* _About this task_: Starting at the first line and ending at the last, reproduce the records below exactly.

•••••

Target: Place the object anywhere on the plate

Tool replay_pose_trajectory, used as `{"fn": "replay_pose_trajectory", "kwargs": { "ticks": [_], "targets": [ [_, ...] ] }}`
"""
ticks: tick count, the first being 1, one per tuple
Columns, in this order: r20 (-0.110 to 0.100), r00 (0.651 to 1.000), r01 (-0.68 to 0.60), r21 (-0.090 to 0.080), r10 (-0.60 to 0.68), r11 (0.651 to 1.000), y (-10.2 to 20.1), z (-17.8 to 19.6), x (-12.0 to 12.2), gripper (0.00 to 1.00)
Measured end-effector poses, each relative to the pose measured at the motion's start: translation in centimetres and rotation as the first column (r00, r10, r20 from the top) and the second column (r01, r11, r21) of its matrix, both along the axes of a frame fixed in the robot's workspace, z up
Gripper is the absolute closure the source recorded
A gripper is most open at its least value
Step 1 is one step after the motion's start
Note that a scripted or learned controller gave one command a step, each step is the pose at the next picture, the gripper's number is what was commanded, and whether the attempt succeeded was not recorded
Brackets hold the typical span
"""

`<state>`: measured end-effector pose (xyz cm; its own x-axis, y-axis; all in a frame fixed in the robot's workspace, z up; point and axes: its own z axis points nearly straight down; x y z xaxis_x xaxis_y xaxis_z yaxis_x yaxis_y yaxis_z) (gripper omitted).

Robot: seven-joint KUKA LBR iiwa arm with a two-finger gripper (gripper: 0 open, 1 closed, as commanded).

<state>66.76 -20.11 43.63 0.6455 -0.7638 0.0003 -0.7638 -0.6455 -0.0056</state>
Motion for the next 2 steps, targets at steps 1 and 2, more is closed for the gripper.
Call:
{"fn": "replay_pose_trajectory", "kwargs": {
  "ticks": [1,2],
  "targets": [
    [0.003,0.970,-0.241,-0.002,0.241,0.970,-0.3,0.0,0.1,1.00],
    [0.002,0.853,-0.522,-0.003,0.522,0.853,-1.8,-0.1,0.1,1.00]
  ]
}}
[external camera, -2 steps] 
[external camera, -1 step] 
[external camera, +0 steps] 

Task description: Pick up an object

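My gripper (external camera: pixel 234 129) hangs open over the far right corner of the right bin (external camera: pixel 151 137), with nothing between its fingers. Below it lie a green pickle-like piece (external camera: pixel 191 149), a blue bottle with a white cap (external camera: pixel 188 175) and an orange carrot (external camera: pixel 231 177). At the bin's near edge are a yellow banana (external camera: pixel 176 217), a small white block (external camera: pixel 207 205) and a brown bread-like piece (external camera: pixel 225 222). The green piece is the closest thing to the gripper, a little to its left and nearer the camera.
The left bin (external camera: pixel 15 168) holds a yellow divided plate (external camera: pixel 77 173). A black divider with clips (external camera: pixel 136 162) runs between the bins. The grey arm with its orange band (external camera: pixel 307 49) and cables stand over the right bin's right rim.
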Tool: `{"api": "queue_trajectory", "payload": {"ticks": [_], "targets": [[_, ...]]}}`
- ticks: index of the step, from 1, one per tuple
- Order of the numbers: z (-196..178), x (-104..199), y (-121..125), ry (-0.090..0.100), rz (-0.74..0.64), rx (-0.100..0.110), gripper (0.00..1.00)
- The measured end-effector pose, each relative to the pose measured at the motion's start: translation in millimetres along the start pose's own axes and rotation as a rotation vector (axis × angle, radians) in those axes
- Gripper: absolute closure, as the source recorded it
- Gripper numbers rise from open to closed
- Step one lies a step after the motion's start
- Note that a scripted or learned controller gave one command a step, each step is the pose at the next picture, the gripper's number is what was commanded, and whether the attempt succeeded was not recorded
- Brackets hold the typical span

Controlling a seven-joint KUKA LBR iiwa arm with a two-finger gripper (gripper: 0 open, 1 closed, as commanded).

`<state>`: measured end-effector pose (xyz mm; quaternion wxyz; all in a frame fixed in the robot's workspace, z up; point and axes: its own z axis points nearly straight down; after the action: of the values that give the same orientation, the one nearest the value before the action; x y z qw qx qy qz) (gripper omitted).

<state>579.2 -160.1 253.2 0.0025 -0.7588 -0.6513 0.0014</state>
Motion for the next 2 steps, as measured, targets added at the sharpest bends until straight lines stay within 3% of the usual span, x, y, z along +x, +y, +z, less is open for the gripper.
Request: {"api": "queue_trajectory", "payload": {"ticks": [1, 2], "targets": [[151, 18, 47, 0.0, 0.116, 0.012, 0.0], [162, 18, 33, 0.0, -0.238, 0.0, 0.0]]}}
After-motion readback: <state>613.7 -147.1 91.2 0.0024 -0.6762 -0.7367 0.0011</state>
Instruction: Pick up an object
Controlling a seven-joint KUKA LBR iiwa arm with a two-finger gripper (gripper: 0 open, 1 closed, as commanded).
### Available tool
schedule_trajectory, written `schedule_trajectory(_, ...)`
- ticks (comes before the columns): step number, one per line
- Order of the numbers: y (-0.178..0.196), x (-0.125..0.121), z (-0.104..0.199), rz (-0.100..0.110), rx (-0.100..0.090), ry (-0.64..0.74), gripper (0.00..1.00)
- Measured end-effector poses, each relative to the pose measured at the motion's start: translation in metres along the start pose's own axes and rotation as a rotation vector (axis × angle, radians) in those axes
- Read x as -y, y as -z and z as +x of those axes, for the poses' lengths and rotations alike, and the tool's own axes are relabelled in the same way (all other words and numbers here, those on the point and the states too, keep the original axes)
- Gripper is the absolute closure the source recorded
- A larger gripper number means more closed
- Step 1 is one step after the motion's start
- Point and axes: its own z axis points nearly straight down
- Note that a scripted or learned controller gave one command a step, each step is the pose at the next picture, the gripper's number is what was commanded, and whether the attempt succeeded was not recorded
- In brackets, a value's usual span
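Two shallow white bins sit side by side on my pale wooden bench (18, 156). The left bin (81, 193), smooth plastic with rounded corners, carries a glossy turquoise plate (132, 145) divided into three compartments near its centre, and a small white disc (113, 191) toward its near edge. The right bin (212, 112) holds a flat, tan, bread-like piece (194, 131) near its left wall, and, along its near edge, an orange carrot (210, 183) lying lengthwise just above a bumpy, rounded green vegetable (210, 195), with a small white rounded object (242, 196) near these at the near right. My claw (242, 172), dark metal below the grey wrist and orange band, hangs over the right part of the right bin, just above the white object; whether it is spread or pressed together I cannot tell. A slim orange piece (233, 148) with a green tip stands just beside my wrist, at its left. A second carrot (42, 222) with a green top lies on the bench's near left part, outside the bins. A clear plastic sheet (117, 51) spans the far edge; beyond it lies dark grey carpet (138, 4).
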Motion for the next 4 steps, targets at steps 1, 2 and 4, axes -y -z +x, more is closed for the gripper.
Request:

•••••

* _Answer to this task_:
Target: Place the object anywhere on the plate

Tool replay_pose_trajectory, used as `{"fn": "replay_pose_trajectory", "kwargs": { "ticks": [_], "targets": [ [_, ...] ] }}`
"""
ticks: tick count, the first being 1, one per tuple
Columns, in this order: r20 (-0.110 to 0.100), r00 (0.651 to 1.000), r01 (-0.68 to 0.60), r21 (-0.090 to 0.080), r10 (-0.60 to 0.68), r11 (0.651 to 1.000), y (-10.2 to 20.1), z (-17.8 to 19.6), x (-12.0 to 12.2), gripper (0.00 to 1.00)
Measured end-effector poses, each relative to the pose measured at the motion's start: translation in centimetres and rotation as the first column (r00, r10, r20 from the top) and the second column (r01, r11, r21) of its matrix, both along the axes of a frame fixed in the robot's workspace, z up
Gripper is the absolute closure the source recorded
A gripper is most open at its least value
Step 1 is one step after the motion's start
Note that a scripted or learned controller gave one command a step, each step is the pose at the next picture, the gripper's number is what was commanded, and whether the attempt succeeded was not recorded
Brackets hold the typical span
"""

`<state>`: measured end-effector pose (xyz cm; its own x-axis, y-axis; all in a frame fixed in the robot's workspace, z up; point and axes: its own z axis points nearly straight down; x y z xaxis_x xaxis_y xaxis_z yaxis_x yaxis_y yaxis_z) (gripper omitted).

Robot: seven-joint KUKA LBR iiwa arm with a two-finger gripper (gripper: 0 open, 1 closed, as commanded).

<state>66.76 -20.11 43.63 0.6455 -0.7638 0.0003 -0.7638 -0.6455 -0.0056</state>
Motion for the next 2 steps, targets at steps 1 and 2, more is closed for the gripper.
Call:
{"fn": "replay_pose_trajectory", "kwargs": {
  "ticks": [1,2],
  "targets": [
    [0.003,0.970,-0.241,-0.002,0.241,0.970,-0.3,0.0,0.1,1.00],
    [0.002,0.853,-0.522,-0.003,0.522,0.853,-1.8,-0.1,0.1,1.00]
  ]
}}
[external camera, -2 steps] 
[external camera, -1 step] 
[external camera, +0 steps] 

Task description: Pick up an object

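My gripper (external camera: pixel 234 129) hangs open over the far right corner of the right bin (external camera: pixel 151 137), with nothing between its fingers. Below it lie a green pickle-like piece (external camera: pixel 191 149), a blue bottle with a white cap (external camera: pixel 188 175) and an orange carrot (external camera: pixel 231 177). At the bin's near edge are a yellow banana (external camera: pixel 176 217), a small white block (external camera: pixel 207 205) and a brown bread-like piece (external camera: pixel 225 222). The green piece is the closest thing to the gripper, a little to its left and nearer the camera.
The left bin (external camera: pixel 15 168) holds a yellow divided plate (external camera: pixel 77 173). A black divider with clips (external camera: pixel 136 162) runs between the bins. The grey arm with its orange band (external camera: pixel 307 49) and cables stand over the right bin's right rim.
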Tool: `{"api": "queue_trajectory", "payload": {"ticks": [_], "targets": [[_, ...]]}}`
- ticks: index of the step, from 1, one per tuple
- Order of the numbers: z (-196..178), x (-104..199), y (-121..125), ry (-0.090..0.100), rz (-0.74..0.64), rx (-0.100..0.110), gripper (0.00..1.00)
- The measured end-effector pose, each relative to the pose measured at the motion's start: translation in millimetres along the start pose's own axes and rotation as a rotation vector (axis × angle, radians) in those axes
- Gripper: absolute closure, as the source recorded it
- Gripper numbers rise from open to closed
- Step one lies a step after the motion's start
- Note that a scripted or learned controller gave one command a step, each step is the pose at the next picture, the gripper's number is what was commanded, and whether the attempt succeeded was not recorded
- Brackets hold the typical span

Controlling a seven-joint KUKA LBR iiwa arm with a two-finger gripper (gripper: 0 open, 1 closed, as commanded).

`<state>`: measured end-effector pose (xyz mm; quaternion wxyz; all in a frame fixed in the robot's workspace, z up; point and axes: its own z axis points nearly straight down; after the action: of the values that give the same orientation, the one nearest the value before the action; x y z qw qx qy qz) (gripper omitted).

<state>579.2 -160.1 253.2 0.0025 -0.7588 -0.6513 0.0014</state>
Motion for the next 2 steps, as measured, targets added at the sharpest bends until straight lines stay within 3% of the usual span, x, y, z along +x, +y, +z, less is open for the gripper.
Request: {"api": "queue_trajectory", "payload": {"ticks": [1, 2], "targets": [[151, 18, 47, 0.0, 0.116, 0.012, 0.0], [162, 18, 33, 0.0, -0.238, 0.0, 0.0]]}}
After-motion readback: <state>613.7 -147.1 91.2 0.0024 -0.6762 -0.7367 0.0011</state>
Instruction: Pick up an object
Controlling a seven-joint KUKA LBR iiwa arm with a two-finger gripper (gripper: 0 open, 1 closed, as commanded).
### Available tool
schedule_trajectory, written `schedule_trajectory(_, ...)`
- ticks (comes before the columns): step number, one per line
- Order of the numbers: y (-0.178..0.196), x (-0.125..0.121), z (-0.104..0.199), rz (-0.100..0.110), rx (-0.100..0.090), ry (-0.64..0.74), gripper (0.00..1.00)
- Measured end-effector poses, each relative to the pose measured at the motion's start: translation in metres along the start pose's own axes and rotation as a rotation vector (axis × angle, radians) in those axes
- Read x as -y, y as -z and z as +x of those axes, for the poses' lengths and rotations alike, and the tool's own axes are relabelled in the same way (all other words and numbers here, those on the point and the states too, keep the original axes)
- Gripper is the absolute closure the source recorded
- A larger gripper number means more closed
- Step 1 is one step after the motion's start
- Point and axes: its own z axis points nearly straight down
- Note that a scripted or learned controller gave one command a step, each step is the pose at the next picture, the gripper's number is what was commanded, and whether the attempt succeeded was not recorded
- In brackets, a value's usual span
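Two shallow white bins sit side by side on my pale wooden bench (18, 156). The left bin (81, 193), smooth plastic with rounded corners, carries a glossy turquoise plate (132, 145) divided into three compartments near its centre, and a small white disc (113, 191) toward its near edge. The right bin (212, 112) holds a flat, tan, bread-like piece (194, 131) near its left wall, and, along its near edge, an orange carrot (210, 183) lying lengthwise just above a bumpy, rounded green vegetable (210, 195), with a small white rounded object (242, 196) near these at the near right. My claw (242, 172), dark metal below the grey wrist and orange band, hangs over the right part of the right bin, just above the white object; whether it is spread or pressed together I cannot tell. A slim orange piece (233, 148) with a green tip stands just beside my wrist, at its left. A second carrot (42, 222) with a green top lies on the bench's near left part, outside the bins. A clear plastic sheet (117, 51) spans the far edge; beyond it lies dark grey carpet (138, 4).
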Motion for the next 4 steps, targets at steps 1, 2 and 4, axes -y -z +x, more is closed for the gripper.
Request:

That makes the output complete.